Yes, magnets do lose magnetization over time. However, this process is natural and very slow. A standard permanent neodymium magnet, stored under proper conditions and not exposed to external factors, will lose less than 5% of its magnetic power over 100 years. This durability is due to its high coercivity, which defines the magnet’s resistance to demagnetization.

What Causes Magnetism Loss?

Several factors can affect a magnet’s magnetization, including:

• Extreme temperatures (hot or cold)
• Strong impacts or vibrations
• Exposure to powerful magnetic fields
• Alternating electric currents
• Corrosion and oxidation
• Prolonged radiation exposure

Heat Exposure: A Primary Cause

Exposing magnets to high temperatures can damage their internal structure and reduce their magnetic force. Each magnet has two key temperature ratings: operating temperature and Curie temperature. The former is the maximum temperature the magnet can endure without losing performance; the latter is the point beyond which the magnet permanently loses all magnetism.

Standard neodymium magnets have an operating temperature of 80°C. However, variants like N35M (100°C), H (120°C), or EH (200°C) offer better resistance. Their Curie temperature ranges from 300°C to 350°C. Ferrite and alnico magnets tolerate even higher temperatures—up to 250°C and 450°C, respectively.

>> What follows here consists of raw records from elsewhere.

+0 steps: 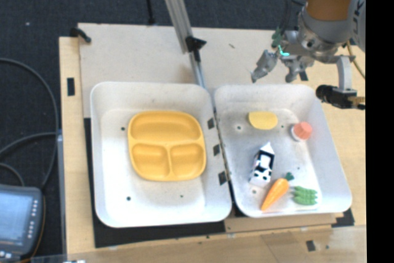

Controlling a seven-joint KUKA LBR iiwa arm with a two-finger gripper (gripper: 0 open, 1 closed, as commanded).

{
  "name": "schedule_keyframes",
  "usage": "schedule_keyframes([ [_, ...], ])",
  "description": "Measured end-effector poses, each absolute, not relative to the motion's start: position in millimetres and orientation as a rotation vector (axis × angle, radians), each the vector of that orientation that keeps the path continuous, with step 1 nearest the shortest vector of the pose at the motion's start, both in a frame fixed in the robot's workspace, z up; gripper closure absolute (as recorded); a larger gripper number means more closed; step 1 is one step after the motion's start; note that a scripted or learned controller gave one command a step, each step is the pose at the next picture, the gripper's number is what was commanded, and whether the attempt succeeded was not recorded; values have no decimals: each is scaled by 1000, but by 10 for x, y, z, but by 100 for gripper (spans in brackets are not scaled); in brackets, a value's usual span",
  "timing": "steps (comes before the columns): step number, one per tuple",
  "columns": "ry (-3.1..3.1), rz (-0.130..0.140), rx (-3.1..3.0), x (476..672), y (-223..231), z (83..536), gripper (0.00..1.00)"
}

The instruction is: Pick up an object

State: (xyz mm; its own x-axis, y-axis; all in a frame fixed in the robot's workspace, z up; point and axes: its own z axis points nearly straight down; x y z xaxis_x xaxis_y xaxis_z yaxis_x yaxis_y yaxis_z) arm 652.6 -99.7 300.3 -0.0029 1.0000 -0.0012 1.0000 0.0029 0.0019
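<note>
The candidate objects all lie in the right bin (329,151): a yellow oval piece (263,120) near its far wall, a pink round piece (302,130) just to its right, a black-and-white cow carton (262,167) in the middle, and an orange carrot (275,193) beside a green pea pod (305,196) at the near edge. They lie loose and mostly apart, so each can likely be reached from above. The hand (281,68) hovers above the tabletop just beyond the bin's far rim, fingers spread wide, holding nothing. The left bin (108,132) holds a yellow divided plate (166,145). A slanted metal rail (175,3) rises behind the bins, well clear of the objects.
</note>
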Motion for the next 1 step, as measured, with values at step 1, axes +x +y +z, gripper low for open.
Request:
schedule_keyframes([
  [1,2221,-7,2223,6542,-1047,2575,0],
])
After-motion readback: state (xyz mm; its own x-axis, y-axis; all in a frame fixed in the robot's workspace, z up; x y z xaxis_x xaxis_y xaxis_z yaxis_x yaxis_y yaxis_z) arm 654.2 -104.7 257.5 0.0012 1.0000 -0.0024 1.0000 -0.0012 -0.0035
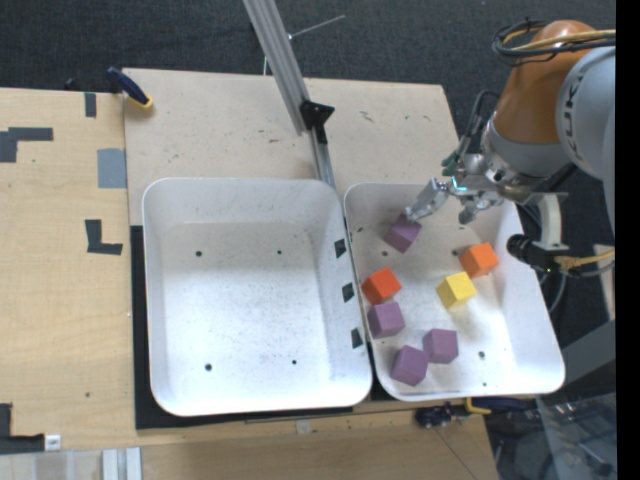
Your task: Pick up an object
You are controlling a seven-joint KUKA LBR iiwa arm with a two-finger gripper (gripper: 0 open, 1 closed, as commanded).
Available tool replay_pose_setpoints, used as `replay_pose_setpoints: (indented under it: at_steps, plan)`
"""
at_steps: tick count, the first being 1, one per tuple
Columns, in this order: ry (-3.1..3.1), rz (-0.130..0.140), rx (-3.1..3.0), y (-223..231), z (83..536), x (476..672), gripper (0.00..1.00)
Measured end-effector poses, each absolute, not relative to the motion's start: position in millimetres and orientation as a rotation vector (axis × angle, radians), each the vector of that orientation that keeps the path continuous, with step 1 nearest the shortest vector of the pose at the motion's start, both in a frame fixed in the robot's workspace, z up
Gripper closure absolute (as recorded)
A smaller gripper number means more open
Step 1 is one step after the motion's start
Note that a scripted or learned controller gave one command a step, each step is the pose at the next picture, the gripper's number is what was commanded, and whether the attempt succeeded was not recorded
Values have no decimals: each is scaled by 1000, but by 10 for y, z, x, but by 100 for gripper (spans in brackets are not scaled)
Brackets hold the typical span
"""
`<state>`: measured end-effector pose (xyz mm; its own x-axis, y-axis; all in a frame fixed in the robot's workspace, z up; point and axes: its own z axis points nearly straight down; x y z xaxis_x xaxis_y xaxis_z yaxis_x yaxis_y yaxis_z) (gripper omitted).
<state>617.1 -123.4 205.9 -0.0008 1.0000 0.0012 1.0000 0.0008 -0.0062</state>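
Right bin [520,363]: seven cubes spread out, open floor along far rim and near-right corner. Gripper [447,200] low over far part of right bin, fingers apart, nothing between them. Purple cube [403,234] just beside left fingertip, toward left rim. Orange cube [479,259], yellow cube [456,289] nearer right rim. Left bin [160,218] holds nothing but speckled floor.
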Motion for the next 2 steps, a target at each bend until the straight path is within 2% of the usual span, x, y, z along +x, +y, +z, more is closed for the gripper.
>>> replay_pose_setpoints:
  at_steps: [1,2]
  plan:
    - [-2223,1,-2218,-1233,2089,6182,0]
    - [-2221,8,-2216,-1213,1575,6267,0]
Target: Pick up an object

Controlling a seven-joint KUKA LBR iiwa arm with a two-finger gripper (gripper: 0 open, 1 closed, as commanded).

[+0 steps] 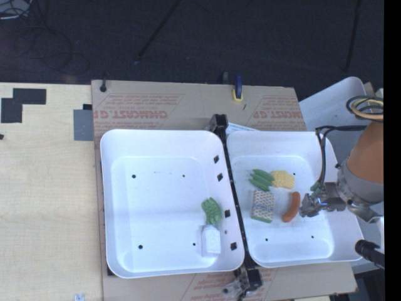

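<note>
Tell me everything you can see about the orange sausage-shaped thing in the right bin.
The orange sausage is a small, smooth, slightly curved toy, plastic-looking, redder toward its lower end. It lies flat on the right bin's floor, running top to bottom, just right of the speckled block with a small gap. The gripper sits close at its right; contact is unclear.

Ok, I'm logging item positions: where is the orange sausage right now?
The orange sausage lies in the right bin, right of the checkered sponge and below the yellow corn, with the gripper just to its right.
</note>
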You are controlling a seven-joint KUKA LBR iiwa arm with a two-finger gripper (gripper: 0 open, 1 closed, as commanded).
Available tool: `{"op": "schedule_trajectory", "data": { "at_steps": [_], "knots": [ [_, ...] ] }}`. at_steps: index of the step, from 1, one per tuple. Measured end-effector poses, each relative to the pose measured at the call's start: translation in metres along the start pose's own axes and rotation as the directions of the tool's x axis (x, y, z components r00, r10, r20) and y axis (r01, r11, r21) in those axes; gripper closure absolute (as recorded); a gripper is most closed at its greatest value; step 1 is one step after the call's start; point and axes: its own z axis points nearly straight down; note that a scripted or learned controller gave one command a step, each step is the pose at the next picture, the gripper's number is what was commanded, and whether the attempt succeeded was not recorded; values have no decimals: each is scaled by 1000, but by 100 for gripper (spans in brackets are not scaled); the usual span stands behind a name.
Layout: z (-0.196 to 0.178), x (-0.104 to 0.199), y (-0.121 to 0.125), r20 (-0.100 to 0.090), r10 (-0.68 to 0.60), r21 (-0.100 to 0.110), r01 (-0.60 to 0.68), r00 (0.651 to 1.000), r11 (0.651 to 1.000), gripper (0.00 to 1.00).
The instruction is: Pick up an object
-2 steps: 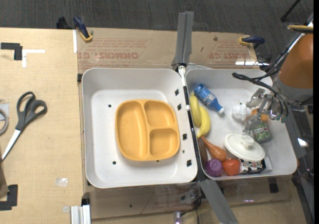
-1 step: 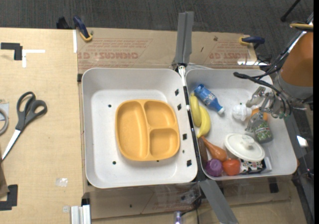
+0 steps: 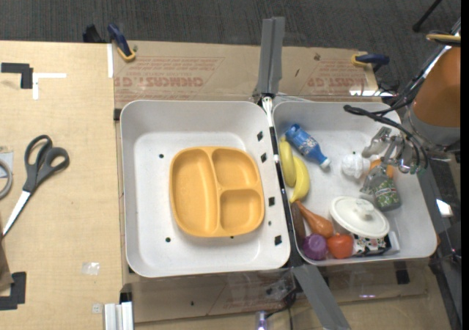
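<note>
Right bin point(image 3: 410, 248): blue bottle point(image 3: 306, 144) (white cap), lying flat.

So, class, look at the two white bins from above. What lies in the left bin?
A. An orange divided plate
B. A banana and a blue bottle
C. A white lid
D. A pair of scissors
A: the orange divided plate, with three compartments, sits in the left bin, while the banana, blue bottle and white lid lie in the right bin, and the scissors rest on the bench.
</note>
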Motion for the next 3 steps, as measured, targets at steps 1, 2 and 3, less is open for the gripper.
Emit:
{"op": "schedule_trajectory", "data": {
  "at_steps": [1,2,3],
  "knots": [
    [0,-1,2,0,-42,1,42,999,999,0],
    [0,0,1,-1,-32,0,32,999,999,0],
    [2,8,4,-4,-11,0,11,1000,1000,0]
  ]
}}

Cold Exposure: What Happens?

Extreme cold affects magnets differently depending on the material. Neodymium magnets actually become slightly stronger down to –125°C. Below that, their strength decreases, but it fully recovers once they return to normal temperatures. Ferrite magnets, however, can suffer permanent damage at temperatures below –40°C.

Impacts, Vibrations, and Welding

Permanent magnets are brittle. Dropping or striking them can cause chips or cracks, reducing their strength. While most tolerate vibrations well, prolonged exposure can weaken weaker magnets. Welding near a magnet can lead to demagnetization due to heat or induced electric current.

Corrosion and Radiation

Corrosion is a major risk, especially for neodymium magnets, which contain over 60% iron. Without protective coatings (e.g., nickel, rubber), exposure to water or humidity can degrade them. Ferrite magnets, made mostly of iron oxide, are naturally more corrosion-resistant.

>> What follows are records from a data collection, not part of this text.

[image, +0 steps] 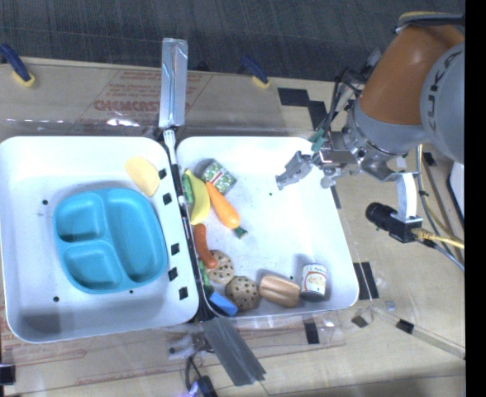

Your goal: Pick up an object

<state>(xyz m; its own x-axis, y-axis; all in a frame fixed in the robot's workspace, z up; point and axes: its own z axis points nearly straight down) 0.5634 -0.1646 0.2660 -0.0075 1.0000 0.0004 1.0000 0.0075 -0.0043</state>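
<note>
Lying well left of the gripper (291, 174) and lower, the smooth orange plastic carrot (222, 206) in the right white bin (334, 222) looks light, stiff and a little slippery; pinching across its thick middle seems safest. Empty, the gripper hovers over bare bin floor, its opening impossible to judge.

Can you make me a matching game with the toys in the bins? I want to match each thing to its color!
Things:
1. divided tray
2. carrot
3. banana
4. little box

Colors:
A. orange
B. green
C. blue
D. yellow

Right pairs: 1-C, 2-A, 3-D, 4-B.
</note>
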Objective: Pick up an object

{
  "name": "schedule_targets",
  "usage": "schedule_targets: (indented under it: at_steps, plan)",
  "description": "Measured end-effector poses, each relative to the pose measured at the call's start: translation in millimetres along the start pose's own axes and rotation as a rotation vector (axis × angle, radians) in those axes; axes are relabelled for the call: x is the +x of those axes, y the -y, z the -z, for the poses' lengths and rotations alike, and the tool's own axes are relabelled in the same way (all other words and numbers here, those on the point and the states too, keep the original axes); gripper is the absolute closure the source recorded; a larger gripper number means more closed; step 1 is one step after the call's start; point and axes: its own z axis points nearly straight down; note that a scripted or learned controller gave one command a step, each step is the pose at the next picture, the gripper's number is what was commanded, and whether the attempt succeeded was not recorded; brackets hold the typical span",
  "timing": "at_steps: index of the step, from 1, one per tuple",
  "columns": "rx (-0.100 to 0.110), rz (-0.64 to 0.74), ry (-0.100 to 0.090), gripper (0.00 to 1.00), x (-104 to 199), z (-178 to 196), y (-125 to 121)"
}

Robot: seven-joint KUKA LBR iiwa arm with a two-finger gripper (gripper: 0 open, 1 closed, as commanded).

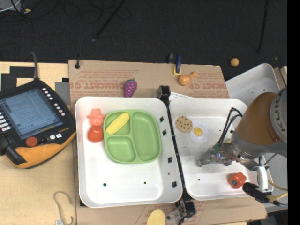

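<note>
Tool sits low in the right bin, honestly can't tell its grip state. I'd shift it toward the red toy nearby, then come straight down.

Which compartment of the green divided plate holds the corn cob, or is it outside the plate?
In. The corn cob lies in the upper-left compartment of the green divided plate, inside the left bin.

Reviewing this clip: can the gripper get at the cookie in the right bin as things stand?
Probably yes. The cookie lies flat and alone on the right bin floor, near the gripper.
</note>
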Motion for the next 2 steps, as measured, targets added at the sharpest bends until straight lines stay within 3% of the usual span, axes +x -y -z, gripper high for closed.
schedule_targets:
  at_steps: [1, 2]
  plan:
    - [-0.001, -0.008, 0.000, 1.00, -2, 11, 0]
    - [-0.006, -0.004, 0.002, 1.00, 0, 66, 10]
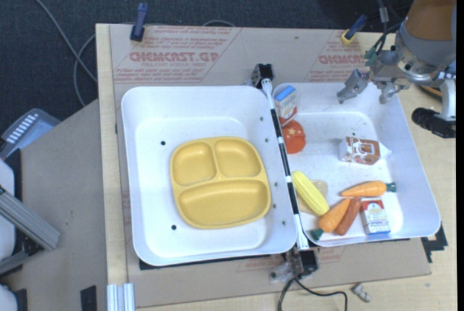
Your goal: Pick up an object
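My gripper (371,89) hangs over the back edge of the right bin (410,157), fingers spread open with nothing between them. The bin holds a small white and blue carton (286,101) at its back left and a red tomato-like piece (293,136) just in front of that. A white and brown packet (360,150) lies in the middle, below my gripper. Toward the front are a yellow corn cob (309,192), two orange carrots (367,189) (333,216) and a red and white box (375,218).
The left bin (145,157) holds a yellow divided plate (220,180). A black clamp (262,73) sits at the back of the rim between the bins. A blue clip (138,21) and another (354,27) mark the board's back edge.
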Tool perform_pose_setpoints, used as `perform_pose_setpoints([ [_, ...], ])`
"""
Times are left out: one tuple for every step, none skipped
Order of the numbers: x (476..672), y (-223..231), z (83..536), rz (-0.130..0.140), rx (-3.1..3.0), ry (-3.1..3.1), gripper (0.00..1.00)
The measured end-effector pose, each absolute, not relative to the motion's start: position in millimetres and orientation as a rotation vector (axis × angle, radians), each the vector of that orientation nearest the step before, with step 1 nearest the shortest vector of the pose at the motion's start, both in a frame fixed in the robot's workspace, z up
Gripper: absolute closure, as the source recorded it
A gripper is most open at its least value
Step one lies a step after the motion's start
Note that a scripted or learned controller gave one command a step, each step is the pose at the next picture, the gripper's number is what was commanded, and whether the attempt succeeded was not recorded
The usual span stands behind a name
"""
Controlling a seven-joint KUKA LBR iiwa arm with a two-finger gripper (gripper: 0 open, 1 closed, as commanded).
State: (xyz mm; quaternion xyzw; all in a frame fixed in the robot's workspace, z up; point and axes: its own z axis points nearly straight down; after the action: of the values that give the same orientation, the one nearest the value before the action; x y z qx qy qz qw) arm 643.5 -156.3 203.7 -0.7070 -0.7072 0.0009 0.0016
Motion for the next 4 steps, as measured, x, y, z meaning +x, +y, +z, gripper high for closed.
perform_pose_setpoints([
  [559.4,-184.3,148.1,0.004,-2.221,-2.218,0.0],
  [512.5,-212.0,85.5,0.002,-2.22,-2.219,0.0],
  [513.6,-212.4,94.7,0.0,-2.224,-2.219,1.0],
  [548.8,-142.9,167.8,0.0,-2.22,-2.222,1.0],
])
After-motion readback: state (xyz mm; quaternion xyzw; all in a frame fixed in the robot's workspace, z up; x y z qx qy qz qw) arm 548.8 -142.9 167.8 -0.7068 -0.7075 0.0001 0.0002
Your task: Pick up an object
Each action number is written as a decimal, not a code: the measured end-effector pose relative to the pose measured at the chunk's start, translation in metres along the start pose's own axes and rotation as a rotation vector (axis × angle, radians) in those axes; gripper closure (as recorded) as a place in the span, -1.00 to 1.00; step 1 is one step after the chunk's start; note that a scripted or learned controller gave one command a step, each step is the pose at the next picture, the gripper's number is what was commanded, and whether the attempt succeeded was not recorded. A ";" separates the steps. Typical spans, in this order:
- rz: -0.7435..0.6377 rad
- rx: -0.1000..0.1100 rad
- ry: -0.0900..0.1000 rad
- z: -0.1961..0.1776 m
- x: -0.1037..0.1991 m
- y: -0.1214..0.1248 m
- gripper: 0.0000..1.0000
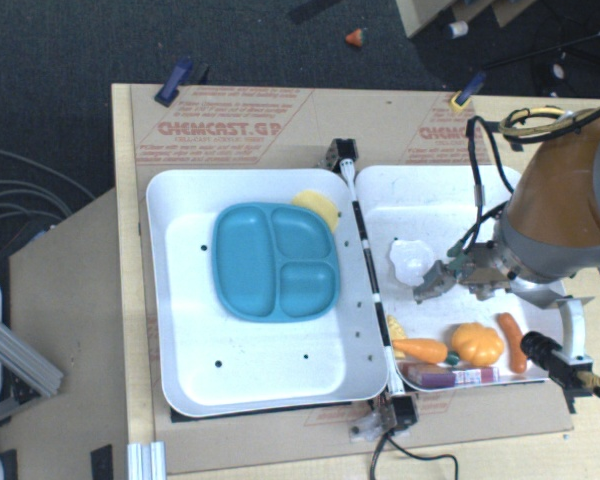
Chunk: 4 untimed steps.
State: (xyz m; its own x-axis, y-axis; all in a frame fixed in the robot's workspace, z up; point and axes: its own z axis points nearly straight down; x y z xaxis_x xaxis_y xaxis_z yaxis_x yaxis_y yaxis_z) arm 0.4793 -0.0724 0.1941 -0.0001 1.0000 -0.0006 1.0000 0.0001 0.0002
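My gripper (435,281) hangs over the middle of the right bin (420,193), reaching in from the right below the orange-banded wrist. Just up and left of its tips lies a clear crumpled plastic piece (410,258). Along the bin's front edge lie an orange carrot (420,349), a small orange pumpkin-like toy (477,343), a red sausage-shaped toy (511,341) and a purple marker-like object (450,375). Nothing shows between the fingers.
The left bin (180,298) holds a blue three-compartment tray (275,260) with a yellow object (318,206) behind its far right corner. A black divider strip (365,258) runs between the bins. Cables (480,168) trail over the right bin's back.
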 end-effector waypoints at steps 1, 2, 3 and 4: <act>0.001 0.000 0.001 0.110 -0.044 0.000 -1.00; 0.002 0.000 0.001 0.100 -0.044 -0.001 1.00; 0.001 0.000 0.000 0.039 -0.074 0.000 1.00; 0.000 -0.001 -0.001 0.029 -0.074 0.000 1.00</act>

Radiation, particularly in industrial or space environments, can alter the magnetic field over time.

How to Store Magnets Correctly

To avoid loss of strength and performance, store magnets in a dry, protected area. Avoid exposing ferrite magnets to temperatures below –40°C and neodymium magnets above 80°C. Keep them away from strong electric currents, magnetic fields, and vibrations. When storing multiple magnets together, stack them in the same orientation to prevent magnetic interference. Also, protect them from mechanical shocks and moisture.

Conclusion

Although permanent magnets retain their strength for decades, factors like heat, moisture, and physical impacts can accelerate magnetization loss. With proper storage and usage, magnets remain effective in industrial, technological, and household applications for a very long time.